• _Assigned task_: After locating the line that holds "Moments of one", repeat it and each following line exactly until the material ends, skipping pictures.

════════════════════

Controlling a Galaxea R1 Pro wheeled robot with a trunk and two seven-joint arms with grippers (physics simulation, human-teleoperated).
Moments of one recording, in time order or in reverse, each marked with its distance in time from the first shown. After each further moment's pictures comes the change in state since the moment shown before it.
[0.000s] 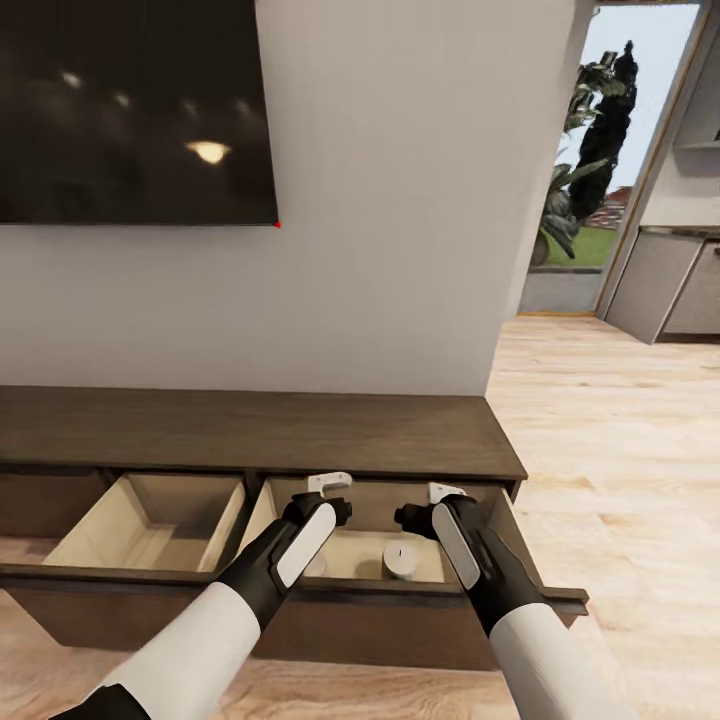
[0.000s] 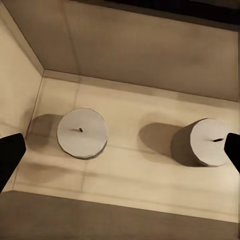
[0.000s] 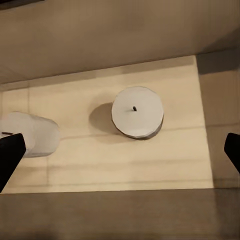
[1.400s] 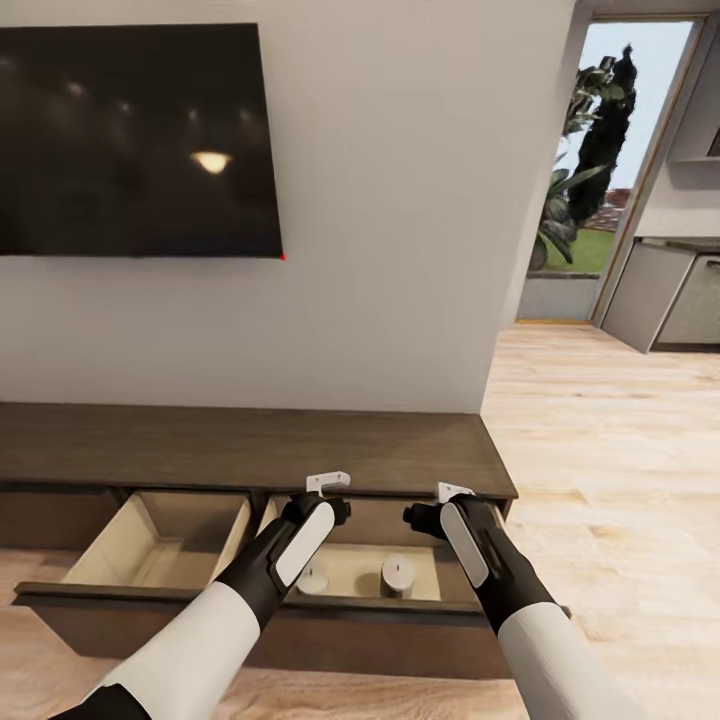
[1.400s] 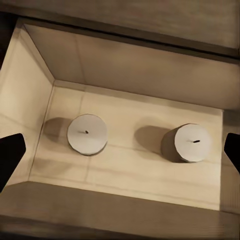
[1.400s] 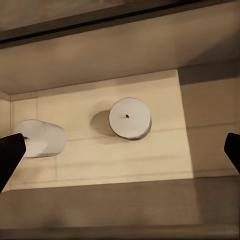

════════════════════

• _Solution_:
Moments of one recording, in time order or in reverse, each marked with its distance in time from the first shown. After each further moment's pictures comes the change in state since the moment shown before it.
[0.000s] 
[0.000s] 
[0.000s] 
[1.400s] 
[1.400s] 
[1.400s] 

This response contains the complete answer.